Dave Jorgenson, president of the Parent Teacher Student Association at Wailuku Elementary School, helped review contents the 100-year-old time capsule opened yesterday at the school.

Capsule reveals Maui
100 years ago

A crowd of 30 people opens
a time capsule buried a century
ago at a Wailuku school

WAILUKU >> A time capsule placed in a cornerstone of a Wailuku school about 100 years ago was opened last night, shedding some light upon what some people thought important to preserve at the turn of the 20th century.

The contents included several newspapers, one dating to 1866 during the Hawaiian monarchy, and a number of Hawaiian monarchy stamps and coins.

One that seemed to attract the attention of the crowd was an 1883 Hawaiian silver dollar with the face of King David Kalaukaua.

The contents of the capsule will be on display during the celebration of Wailuku Elementary School's centennial on May 22.

The contents were kept in a steel cylinder, about 10 inches long and 6 1/2 inches in diameter, and unscrewed last night before a crowd of more than 30 people at the Wailuku Elementary cafeteria.

"This is exciting," said Principal Beverly Stanich. "We're honored to be in the present of what people 100 years ago thought was so important to send into the future."

A Kalakaua silver dollar is usually valued at $350 to $400, but they can fetch a higher price, depending on quality, said Don Medcalf, owner of Hawaiian Islands Stamps & Coin on Oahu.

Medcalf, who wrote the book "Hawaiian Money Standard Catalogue," said that among those items found in the capsule, the Kalakaua silver dollar might be of the highest value.

But Medcalf, interviewed by telephone, said he would have to personally inspect the items to make an appraisal, and that the value of stamps and coins hinged on their condition.
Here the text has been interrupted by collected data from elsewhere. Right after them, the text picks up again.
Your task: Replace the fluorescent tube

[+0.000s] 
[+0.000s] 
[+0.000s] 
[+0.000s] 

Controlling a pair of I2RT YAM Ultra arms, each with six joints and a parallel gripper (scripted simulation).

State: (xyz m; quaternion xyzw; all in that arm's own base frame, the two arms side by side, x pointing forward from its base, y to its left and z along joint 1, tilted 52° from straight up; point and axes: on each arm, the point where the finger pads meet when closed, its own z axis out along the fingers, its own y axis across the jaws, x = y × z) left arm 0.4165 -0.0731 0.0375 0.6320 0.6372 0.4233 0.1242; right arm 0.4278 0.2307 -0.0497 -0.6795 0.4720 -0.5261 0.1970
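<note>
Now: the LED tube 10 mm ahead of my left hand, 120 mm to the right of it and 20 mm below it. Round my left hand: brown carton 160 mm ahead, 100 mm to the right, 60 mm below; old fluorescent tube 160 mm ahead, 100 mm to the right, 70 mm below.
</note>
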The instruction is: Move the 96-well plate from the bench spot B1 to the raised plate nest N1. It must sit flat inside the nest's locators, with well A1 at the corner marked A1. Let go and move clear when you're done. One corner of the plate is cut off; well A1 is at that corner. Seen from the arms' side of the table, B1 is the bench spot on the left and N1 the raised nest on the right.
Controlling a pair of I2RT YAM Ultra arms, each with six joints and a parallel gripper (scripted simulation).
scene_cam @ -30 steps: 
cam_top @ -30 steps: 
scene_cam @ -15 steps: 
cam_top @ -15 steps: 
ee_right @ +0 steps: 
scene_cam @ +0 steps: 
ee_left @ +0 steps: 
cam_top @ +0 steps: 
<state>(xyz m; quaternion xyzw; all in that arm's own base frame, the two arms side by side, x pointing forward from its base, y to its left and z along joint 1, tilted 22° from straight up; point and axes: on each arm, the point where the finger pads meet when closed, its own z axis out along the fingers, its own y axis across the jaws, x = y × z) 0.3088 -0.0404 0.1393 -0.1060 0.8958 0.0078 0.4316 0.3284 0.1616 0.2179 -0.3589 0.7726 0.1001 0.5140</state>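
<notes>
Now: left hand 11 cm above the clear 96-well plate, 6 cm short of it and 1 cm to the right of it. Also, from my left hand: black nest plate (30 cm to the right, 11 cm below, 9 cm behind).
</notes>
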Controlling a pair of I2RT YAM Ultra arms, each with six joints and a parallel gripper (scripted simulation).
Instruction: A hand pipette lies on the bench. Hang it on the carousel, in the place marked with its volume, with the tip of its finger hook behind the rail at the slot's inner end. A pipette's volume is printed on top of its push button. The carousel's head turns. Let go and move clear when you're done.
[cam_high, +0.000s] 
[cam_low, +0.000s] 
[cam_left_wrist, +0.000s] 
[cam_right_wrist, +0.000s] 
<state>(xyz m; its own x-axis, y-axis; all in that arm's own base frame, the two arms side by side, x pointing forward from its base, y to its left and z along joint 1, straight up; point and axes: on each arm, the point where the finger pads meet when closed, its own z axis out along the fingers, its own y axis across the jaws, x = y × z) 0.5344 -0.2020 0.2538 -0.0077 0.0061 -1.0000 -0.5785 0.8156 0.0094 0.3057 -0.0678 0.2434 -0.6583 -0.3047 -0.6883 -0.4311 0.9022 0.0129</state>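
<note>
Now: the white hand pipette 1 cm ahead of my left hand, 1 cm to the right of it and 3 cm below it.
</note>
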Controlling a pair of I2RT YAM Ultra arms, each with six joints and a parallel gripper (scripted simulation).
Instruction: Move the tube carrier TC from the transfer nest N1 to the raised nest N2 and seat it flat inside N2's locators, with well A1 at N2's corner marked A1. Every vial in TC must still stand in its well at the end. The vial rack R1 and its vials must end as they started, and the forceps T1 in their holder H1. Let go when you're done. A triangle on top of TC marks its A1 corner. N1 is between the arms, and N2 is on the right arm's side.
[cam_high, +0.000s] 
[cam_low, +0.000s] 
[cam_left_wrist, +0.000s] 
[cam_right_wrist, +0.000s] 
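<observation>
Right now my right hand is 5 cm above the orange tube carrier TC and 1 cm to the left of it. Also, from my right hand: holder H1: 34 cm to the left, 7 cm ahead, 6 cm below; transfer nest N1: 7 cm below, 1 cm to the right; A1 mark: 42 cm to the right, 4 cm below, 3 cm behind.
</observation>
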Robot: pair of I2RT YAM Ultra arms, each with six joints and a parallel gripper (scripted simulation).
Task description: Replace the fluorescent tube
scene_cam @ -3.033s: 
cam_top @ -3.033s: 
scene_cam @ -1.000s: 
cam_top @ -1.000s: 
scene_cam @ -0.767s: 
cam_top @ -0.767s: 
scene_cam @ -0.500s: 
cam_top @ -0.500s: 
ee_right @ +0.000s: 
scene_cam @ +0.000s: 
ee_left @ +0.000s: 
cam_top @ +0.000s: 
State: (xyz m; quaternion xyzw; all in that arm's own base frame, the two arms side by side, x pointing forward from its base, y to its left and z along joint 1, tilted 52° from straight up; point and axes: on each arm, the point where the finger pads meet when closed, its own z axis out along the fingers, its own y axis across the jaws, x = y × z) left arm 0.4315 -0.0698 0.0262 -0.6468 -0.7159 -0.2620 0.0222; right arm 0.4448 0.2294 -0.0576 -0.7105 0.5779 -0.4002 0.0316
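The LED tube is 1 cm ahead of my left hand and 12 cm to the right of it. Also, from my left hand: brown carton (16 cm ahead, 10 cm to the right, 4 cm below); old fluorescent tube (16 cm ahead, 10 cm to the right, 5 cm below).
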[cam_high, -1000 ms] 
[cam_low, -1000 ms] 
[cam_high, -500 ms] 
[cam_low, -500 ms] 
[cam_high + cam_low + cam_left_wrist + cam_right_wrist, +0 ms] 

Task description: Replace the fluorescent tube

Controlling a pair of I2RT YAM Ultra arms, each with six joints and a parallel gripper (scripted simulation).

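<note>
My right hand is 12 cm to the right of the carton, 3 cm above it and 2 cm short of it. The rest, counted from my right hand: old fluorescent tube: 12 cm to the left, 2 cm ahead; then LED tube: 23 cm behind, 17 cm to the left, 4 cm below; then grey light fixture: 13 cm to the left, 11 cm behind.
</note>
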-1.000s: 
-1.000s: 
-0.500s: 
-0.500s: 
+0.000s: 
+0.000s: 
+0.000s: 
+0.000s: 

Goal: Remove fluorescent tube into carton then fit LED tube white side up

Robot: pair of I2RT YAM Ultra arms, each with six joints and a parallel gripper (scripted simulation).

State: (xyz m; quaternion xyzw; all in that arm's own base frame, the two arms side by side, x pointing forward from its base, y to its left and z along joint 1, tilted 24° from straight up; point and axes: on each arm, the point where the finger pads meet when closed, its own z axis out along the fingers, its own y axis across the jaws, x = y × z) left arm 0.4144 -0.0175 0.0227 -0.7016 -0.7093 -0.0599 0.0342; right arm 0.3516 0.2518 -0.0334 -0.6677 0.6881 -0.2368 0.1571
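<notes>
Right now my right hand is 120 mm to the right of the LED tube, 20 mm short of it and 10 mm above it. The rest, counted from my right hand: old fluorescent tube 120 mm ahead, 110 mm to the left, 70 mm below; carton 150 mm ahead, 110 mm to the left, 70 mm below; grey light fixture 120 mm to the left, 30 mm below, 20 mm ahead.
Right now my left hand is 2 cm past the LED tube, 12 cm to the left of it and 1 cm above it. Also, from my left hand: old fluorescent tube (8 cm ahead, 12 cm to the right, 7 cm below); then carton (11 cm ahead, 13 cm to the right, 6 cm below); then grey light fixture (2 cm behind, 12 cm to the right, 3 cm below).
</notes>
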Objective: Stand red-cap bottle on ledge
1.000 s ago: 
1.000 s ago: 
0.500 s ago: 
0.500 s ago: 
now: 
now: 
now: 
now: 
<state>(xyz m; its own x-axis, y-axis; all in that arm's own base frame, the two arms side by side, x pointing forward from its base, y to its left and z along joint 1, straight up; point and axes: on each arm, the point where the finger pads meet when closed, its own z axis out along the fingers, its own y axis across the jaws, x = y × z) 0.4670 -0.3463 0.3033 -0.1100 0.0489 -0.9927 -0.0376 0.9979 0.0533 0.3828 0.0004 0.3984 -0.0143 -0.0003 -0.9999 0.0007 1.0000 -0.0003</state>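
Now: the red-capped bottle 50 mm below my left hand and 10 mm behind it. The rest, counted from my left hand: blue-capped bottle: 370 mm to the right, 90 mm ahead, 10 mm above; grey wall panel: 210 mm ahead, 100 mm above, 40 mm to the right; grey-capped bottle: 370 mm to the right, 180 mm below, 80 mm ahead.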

Other items inside included a 1900 U.S. silver dollar, a 2-cent stamp with a picture of Honolulu Harbor, a blue 5-cent Hawaii stamp, a 1901 U.S. nickel, a green 1-cent Hawaii stamp, and brown 2-cent stamp with a picture of Kalakaua and the Provisional Government seal.

There were several copies of Hawaii newspapers, including an 1866 copy of the Hawaiian Gazette with an advertisement for a law firm with attorney W.F. Crockett, the grandfather of Maui attorney William Crockett, who attended Wailuku Elementary.

There was also a 1903 report about the Territory of Hawaii.

Wailuku resident Brandy Gaddis said the contents indicate that those who decided to put things in the capsule were politically minded.

The capsule was laid in the cornerstone on May 21, 1904 to observe the completion of what was then called "Wailuku Public School."

Out of the school came many sons and daughters of immigrants, some of whom became well-known Hawaii figures, including retired state Sen. Nadao Yoshinaga, who helped push through legislation that established pre-paid health care for many workers and collective bargaining for public employees.

Others included Fujiko (Katsutani) Matsui, an Amateur Athletic Union national swimming champion who qualified to be on the 1940 U.S. Olympic team.